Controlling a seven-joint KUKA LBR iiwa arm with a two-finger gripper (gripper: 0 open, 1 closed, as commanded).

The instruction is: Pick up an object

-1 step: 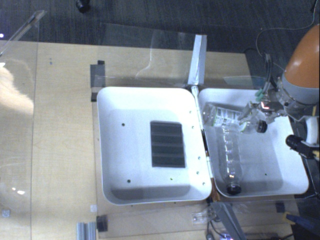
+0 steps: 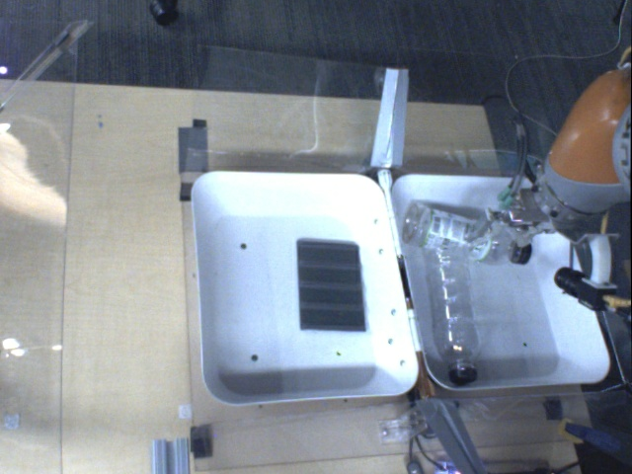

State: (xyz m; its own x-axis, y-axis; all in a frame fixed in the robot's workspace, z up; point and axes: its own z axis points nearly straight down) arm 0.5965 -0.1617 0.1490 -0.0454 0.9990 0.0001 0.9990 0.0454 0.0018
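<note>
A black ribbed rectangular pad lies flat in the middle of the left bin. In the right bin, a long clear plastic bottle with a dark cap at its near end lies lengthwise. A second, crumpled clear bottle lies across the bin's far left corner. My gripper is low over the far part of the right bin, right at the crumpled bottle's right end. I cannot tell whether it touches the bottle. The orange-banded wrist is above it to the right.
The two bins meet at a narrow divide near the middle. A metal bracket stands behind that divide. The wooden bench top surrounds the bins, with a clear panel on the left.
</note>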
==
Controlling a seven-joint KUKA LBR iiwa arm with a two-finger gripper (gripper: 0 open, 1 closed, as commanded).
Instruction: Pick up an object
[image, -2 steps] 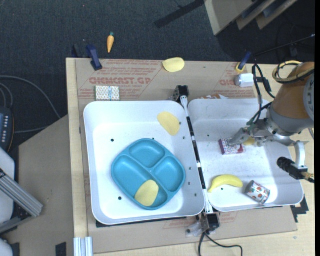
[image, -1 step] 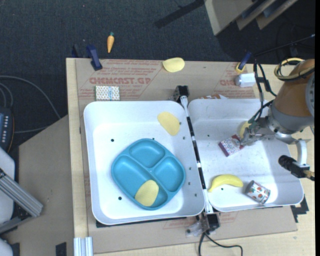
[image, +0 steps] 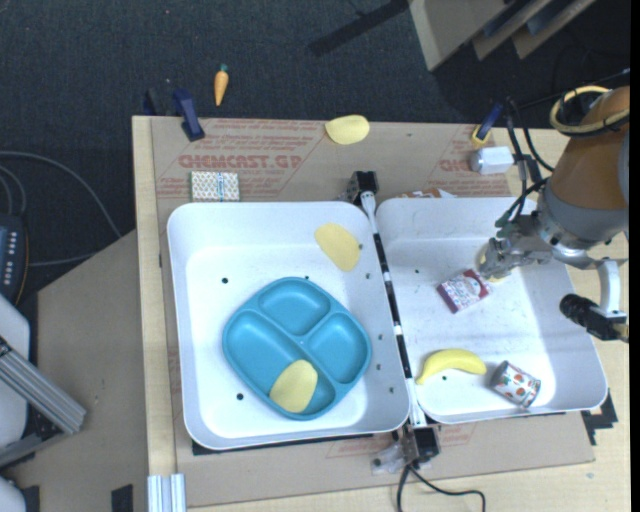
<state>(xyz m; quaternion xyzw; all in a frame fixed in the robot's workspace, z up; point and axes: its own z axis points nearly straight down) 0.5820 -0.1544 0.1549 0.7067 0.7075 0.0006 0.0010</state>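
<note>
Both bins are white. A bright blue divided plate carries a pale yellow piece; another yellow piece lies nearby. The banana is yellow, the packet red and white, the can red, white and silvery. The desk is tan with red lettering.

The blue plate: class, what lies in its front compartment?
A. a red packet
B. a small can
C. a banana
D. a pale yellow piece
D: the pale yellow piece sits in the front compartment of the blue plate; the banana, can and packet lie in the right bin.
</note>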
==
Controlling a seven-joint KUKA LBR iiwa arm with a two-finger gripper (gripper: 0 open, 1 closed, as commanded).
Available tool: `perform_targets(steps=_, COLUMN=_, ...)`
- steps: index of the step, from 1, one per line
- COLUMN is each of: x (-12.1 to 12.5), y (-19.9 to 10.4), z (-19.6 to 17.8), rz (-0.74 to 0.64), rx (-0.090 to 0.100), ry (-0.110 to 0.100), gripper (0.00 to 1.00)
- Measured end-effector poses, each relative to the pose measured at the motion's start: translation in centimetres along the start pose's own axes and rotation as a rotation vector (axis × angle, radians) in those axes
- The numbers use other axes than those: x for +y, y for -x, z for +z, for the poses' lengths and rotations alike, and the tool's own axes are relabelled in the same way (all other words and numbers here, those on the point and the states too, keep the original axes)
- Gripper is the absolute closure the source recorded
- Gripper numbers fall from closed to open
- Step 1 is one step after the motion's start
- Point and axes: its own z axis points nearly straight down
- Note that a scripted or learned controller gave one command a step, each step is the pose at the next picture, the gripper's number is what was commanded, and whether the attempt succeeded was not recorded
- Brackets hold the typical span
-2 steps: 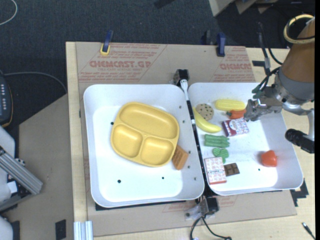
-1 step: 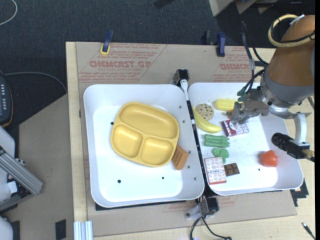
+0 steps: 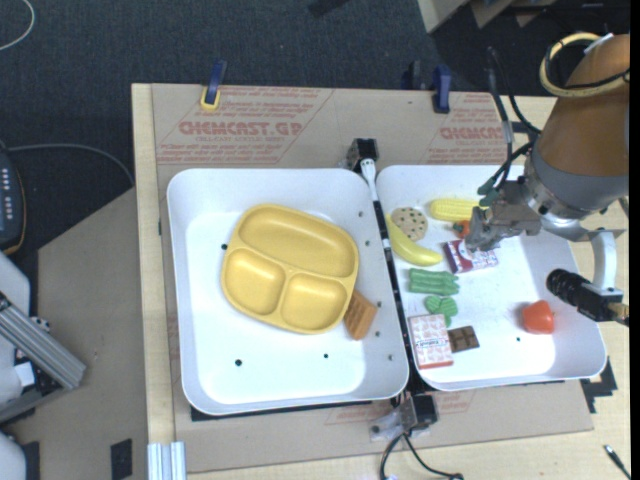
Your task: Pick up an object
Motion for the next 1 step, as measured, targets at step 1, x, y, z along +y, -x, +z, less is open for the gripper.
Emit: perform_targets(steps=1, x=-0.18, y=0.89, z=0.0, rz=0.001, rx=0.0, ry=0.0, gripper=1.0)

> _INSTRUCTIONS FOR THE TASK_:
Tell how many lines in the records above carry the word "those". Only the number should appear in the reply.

> _WRITTEN RESPONSE_:
2